Revolutionizing Authentication with Oblivious Cryptography

Revolutionizing Authentication with Oblivious Cryptography – Dr Adam Everspaugh


Current schemes to protect user passwords like bcrypt, scrypt, and iterative hashing are insufficient to resist offline dictionary attacks when password databases are stolen. We present a modern cloud service, called Pythia, which protects passwords using a cryptographically keyed pseudorandom function (PRF). Unlike existing schemes like HMAC, Pythia permits key updates as a response to compromises. Key updates nullify stolen password digests, enable digests to be updated to the new key, and don’t require users to change their passwords. The keystone of is a new cryptographic construction called a partially-oblivious PRF that provides these new features.

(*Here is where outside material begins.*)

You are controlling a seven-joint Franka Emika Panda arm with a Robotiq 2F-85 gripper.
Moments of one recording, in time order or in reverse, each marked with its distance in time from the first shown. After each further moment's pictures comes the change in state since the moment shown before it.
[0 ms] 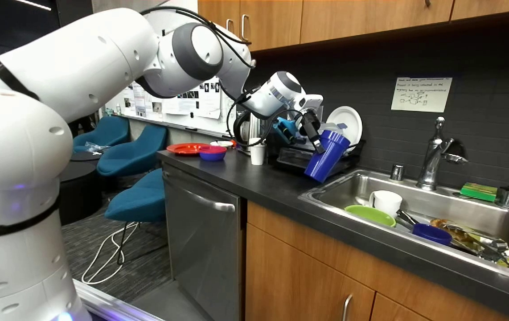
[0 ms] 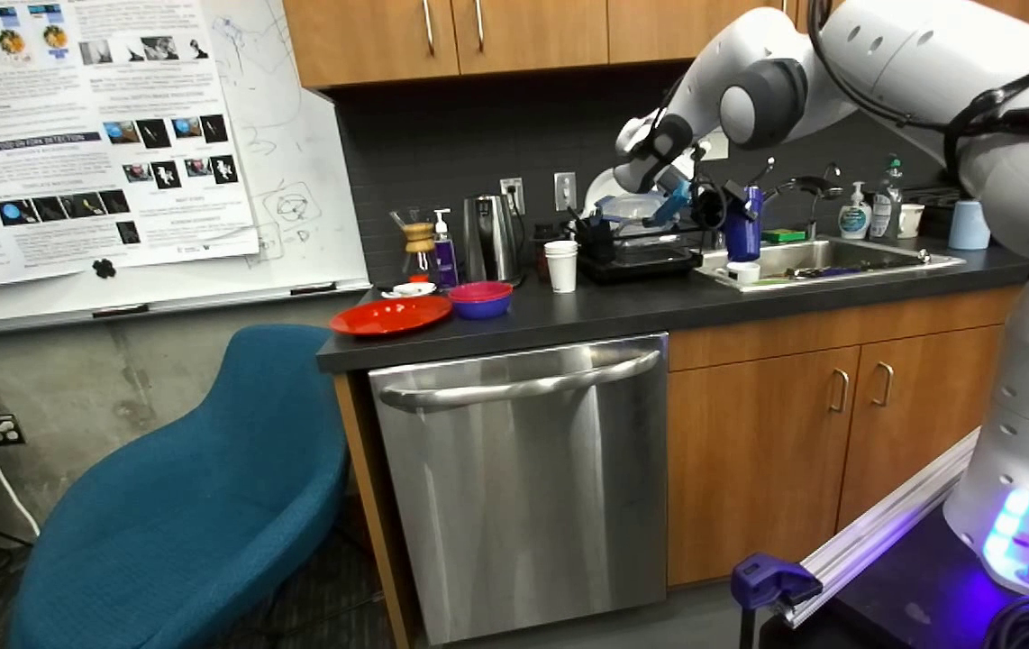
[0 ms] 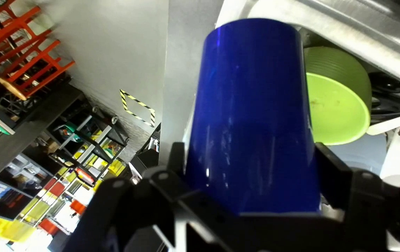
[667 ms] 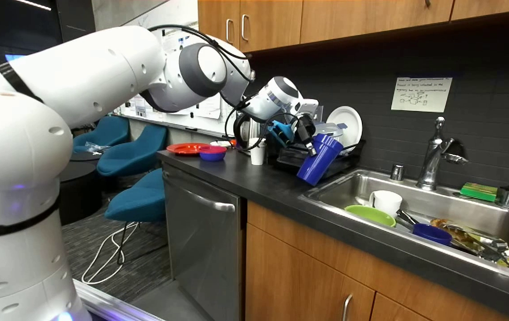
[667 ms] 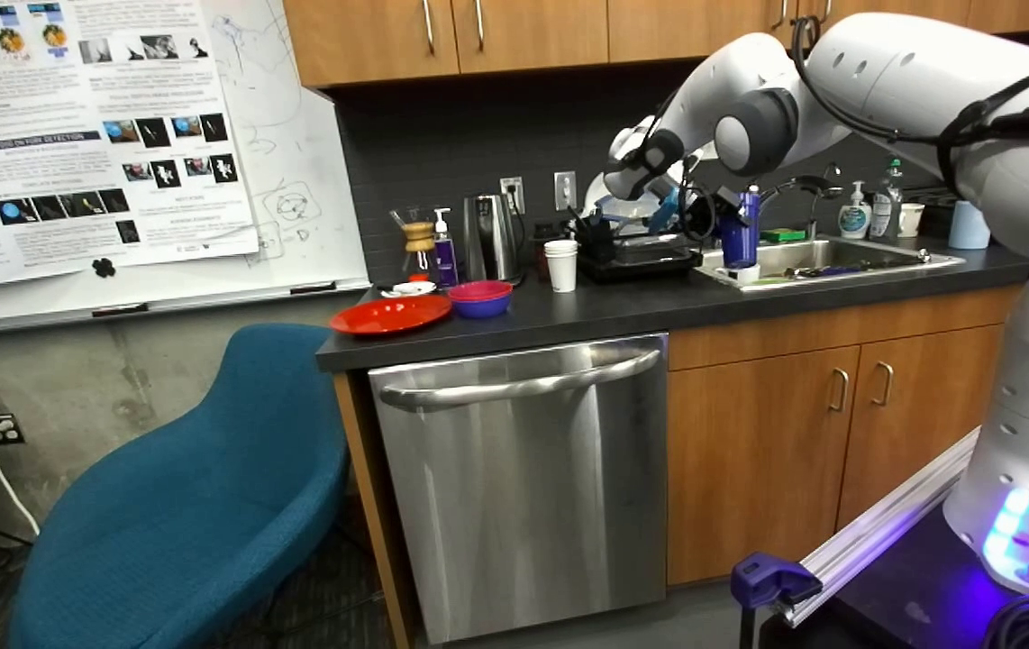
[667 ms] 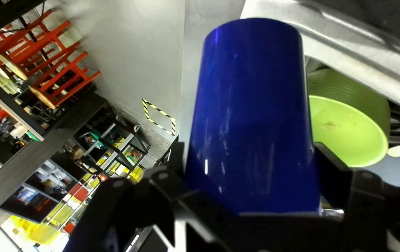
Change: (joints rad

Pythia was originally unveiled at Usenix Security 2015. In 2018, a production implementation of Pythia was created and open sourced via GitHub by Virgil Security. In addition to a presenting the Pythia construction, and demonstrating it’s unique security features and performance advantage over the state of the art, we will provide a live demonstration of Virgil Security’s Pythia client tool from installation through protecting and checking passwords.


Dr Adam Everspaugh is a principal engineer and cryptographer for Uptake Technologies, an industrial predictive analytics company in Chicago. He holds a PhD in computer science from the University of Wisconsin where he researched applied cryptography for internet-scale systems.